Visualizers are fine, but they shouldn't be taking one picosecond of time that Apple could be using to solve actual problems, that people other than stoned hippies actually care about, with the iTunes ecosystem.

It's a joke that, after almost a decade, iTunes still has no way to gracefully and simply manage music located on multiple drives. :mad: My whole collection won't come even close to fitting on my MBP drive, but I do want substantial parts of it with me on the road.

As features on features have been added, iTunes takes up hundreds of megabytes of RAM and has become very slow to launch. With my collection of about 17,000 items, it also gets unresponsive every now and then.

The App Store, especially the updater, is not stable.

There should be a reasonable way of managing classical tracks, for which the "artist -> album -> song" paradigm almost never makes sense.

iPod syncing should be a systemwide service. It makes no sense whatsoever to sync contacts or calendars in iTunes. For that matter, video should also be in a separate app.

All of this matters 25,000 times more than an idiotic visualizer. Come on, Apple.
 
If anyone else was wondering, the Magnetosphere (Hi-res QT version) song is Miss You by Trentemøller.

Can be found on Amazon's MP3 site or iTunes.
 
Bleh.

I'm not sure how many of you have used Winamp in the past, and of that group - how many actually knew how to set up all the free plugins that were available for it.

But this thing is a total yawn, if my pos Dell 1.4ghz laptop can render circles around this via Milkdrop (Winamp) - WTF is up with OSX? I expected orders of magnitude more than what we have.
:(
 
I'm not sure how many of you have used Winamp in the past, and of that group - how many actually knew how to set up all the free plugins that were available for it.

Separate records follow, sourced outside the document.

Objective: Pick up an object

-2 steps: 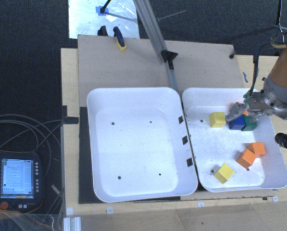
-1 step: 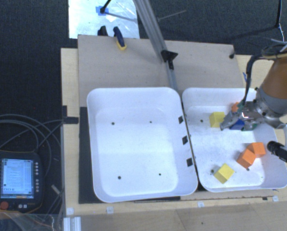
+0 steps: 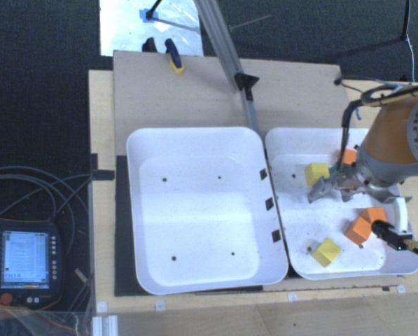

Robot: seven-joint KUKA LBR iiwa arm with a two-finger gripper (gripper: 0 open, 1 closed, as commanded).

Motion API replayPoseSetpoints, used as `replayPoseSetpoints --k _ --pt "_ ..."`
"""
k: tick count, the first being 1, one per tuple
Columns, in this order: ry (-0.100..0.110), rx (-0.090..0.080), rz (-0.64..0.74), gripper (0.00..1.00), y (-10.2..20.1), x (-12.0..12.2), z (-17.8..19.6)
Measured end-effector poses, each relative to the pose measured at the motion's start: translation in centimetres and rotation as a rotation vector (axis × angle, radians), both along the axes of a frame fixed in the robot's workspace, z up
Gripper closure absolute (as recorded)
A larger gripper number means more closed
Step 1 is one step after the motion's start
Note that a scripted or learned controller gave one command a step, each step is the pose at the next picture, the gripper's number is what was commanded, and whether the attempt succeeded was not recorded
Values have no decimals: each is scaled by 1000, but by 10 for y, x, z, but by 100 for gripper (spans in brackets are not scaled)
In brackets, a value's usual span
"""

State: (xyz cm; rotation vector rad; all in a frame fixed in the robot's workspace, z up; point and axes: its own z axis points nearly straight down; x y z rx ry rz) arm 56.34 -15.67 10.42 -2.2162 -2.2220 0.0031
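In the right bin [image 3: 293, 257] a yellow block [image 3: 316, 173] lies near the back. My gripper [image 3: 326, 188] hangs just in front of it and slightly to its right, low over the bin floor. An orange block [image 3: 359, 228] sits at the right, partly behind the wrist hardware. A second yellow block [image 3: 327, 252] rests near the front rim. A small orange piece [image 3: 349, 157] peeks out behind the arm. I see nothing held in the gripper.
The left bin [image 3: 142, 152] stands beside the right one, with a shared rim between them. A grey pole [image 3: 223, 40] slants in from the back. A teach pendant [image 3: 23, 261] and cables lie off the bench at the left.
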Motion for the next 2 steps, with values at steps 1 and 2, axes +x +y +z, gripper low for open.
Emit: replayPoseSetpoints --k 1,2 --pt "-8 -2 2 100 -1 2 15" --pt "-10 -3 1 100 -2 -1 60"
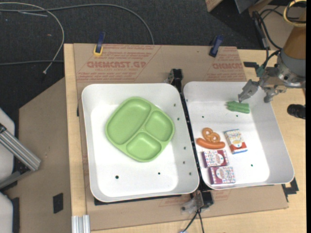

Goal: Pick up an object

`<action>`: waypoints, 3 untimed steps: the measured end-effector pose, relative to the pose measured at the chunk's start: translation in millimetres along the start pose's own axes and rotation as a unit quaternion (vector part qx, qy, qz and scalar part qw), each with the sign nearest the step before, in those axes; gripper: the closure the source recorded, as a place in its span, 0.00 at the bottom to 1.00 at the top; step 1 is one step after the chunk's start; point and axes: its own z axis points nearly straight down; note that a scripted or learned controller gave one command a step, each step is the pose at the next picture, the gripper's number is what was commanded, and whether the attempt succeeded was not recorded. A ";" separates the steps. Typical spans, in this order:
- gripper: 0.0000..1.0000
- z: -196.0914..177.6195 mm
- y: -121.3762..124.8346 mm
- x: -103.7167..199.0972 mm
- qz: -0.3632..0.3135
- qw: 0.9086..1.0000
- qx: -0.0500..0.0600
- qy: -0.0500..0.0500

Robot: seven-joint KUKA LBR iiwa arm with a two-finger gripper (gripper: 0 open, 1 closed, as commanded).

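Note:
My gripper (256,94) hangs over the far right corner of the right bin (277,130). Its two fingers are spread apart, open, with nothing between them. A small green object (238,107) lies on the bin floor just below and left of the left fingertip (244,94); I cannot tell if they touch. Nearer the front of the same bin lie a pretzel (209,132), an orange sausage-shaped piece (211,143), a small red and white box (235,141) and two purple packets (215,158) (222,174).
A green divided plate (140,128) lies in the left bin (97,174). Both bins rest on a cardboard sheet (121,62) held by blue clamps (100,41). The arm's wrist (291,67) stands at the right edge, with cables behind it.

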 end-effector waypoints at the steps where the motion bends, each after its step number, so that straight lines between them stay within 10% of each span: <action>1: 0.00 -9.3 3.3 0.6 -0.002 1.000 -0.008 -0.002; 3: 0.00 98.4 -0.8 8.8 -0.002 1.000 -0.005 -0.001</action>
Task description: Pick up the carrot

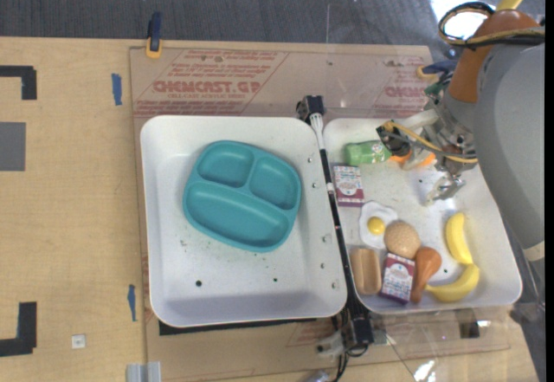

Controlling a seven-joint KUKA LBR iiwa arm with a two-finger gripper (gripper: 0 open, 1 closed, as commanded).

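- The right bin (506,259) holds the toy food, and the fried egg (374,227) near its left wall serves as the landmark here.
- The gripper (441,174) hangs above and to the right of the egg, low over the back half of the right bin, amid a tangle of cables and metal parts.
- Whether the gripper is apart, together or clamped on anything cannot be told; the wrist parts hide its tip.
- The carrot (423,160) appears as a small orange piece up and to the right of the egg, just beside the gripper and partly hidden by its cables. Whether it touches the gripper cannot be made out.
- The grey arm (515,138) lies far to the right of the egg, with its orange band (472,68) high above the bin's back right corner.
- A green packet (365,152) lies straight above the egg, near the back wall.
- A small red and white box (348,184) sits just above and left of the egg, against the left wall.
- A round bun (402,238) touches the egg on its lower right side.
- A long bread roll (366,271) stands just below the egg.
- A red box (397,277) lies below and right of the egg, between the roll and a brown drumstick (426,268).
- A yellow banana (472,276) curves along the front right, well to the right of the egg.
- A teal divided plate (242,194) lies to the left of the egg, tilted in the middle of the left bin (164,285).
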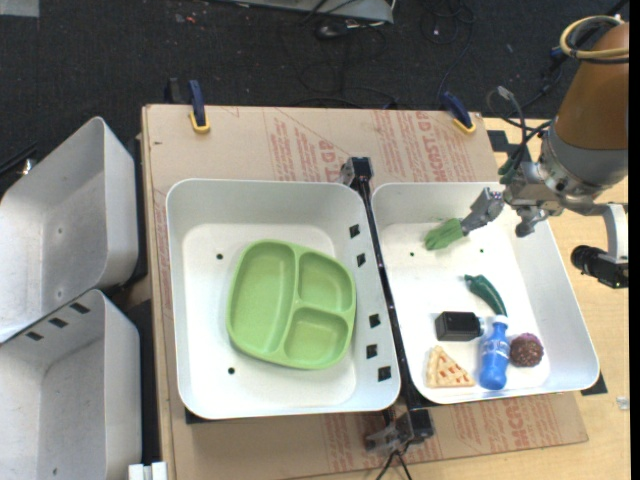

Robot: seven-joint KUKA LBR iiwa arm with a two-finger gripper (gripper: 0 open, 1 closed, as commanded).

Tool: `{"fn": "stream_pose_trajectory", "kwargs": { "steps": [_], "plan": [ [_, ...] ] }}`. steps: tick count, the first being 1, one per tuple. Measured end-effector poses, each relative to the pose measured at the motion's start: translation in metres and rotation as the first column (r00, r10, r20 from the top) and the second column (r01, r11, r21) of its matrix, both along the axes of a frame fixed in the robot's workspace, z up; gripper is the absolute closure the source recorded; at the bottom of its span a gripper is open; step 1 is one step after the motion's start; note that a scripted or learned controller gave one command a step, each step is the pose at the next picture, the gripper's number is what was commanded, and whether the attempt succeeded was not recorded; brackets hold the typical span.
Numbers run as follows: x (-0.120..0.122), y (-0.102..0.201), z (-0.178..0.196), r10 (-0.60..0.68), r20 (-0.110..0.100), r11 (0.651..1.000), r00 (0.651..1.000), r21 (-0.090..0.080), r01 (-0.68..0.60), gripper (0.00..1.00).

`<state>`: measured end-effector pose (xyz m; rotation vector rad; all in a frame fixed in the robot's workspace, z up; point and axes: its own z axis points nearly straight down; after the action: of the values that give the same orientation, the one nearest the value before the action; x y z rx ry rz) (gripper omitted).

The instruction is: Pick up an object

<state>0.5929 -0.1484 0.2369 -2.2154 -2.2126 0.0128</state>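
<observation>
My gripper (470, 222) reaches into the right bin (565, 288) from the upper right, below the arm's orange band. Its fingers (484, 210) are closed together on one end of a light green pod-shaped object (442, 235), which sticks out to the lower left over the bin's far part. I cannot tell whether the pod touches the floor. Lower in the same bin lie a dark green pepper (486, 291), a black block (458, 325), a blue bottle (494, 353), a pizza-slice toy (447, 368) and a dark red ball (526, 349).
The left bin (190, 268) holds a light green divided plate (293, 304). A black divider (378, 288) runs between the two bins. White containers (60, 228) stand off the bench at the left. Cables hang by the arm at the right.
</observation>
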Motion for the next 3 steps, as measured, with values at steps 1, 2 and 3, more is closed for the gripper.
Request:
{"fn": "stream_pose_trajectory", "kwargs": {
  "steps": [1,2,3],
  "plan": [
    [0.002,0.0,0.008,0.003,0.013,1.0,1.0,-0.002,-0.003,0.0],
    [-0.003,0.003,-0.056,0.001,0.007,1.0,1.0,-0.001,0.0,0.0],
    [0.005,0.0,-0.106,0.001,0.009,1.0,1.0,-0.001,-0.001,0.0]
  ]
}}
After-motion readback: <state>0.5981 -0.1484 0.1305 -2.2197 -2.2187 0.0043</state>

But this thing is a total yawn, if my pos Dell 1.4ghz laptop can render circles around this via Milkdrop (Winamp) - WTF is up with OSX? I expected orders of magnitude more than what we have.
:(
Imagine a 400 MHz K6-2 with a GeForce 2 running circles around iTunes with WinAmp visualizers. :rolleyes:
 
I'm not sure how many of you have used Winamp in the past, and of that group - how many actually knew how to set up all the free plugins that were available for it.

But this thing is a total yawn, if my pos Dell 1.4ghz laptop can render circles around this via Milkdrop (Winamp) - WTF is up with OSX? I expected orders of magnitude more than what we have.
:(

I'd like you to show me a WinAmp visualizer that's better than Magnetosphere.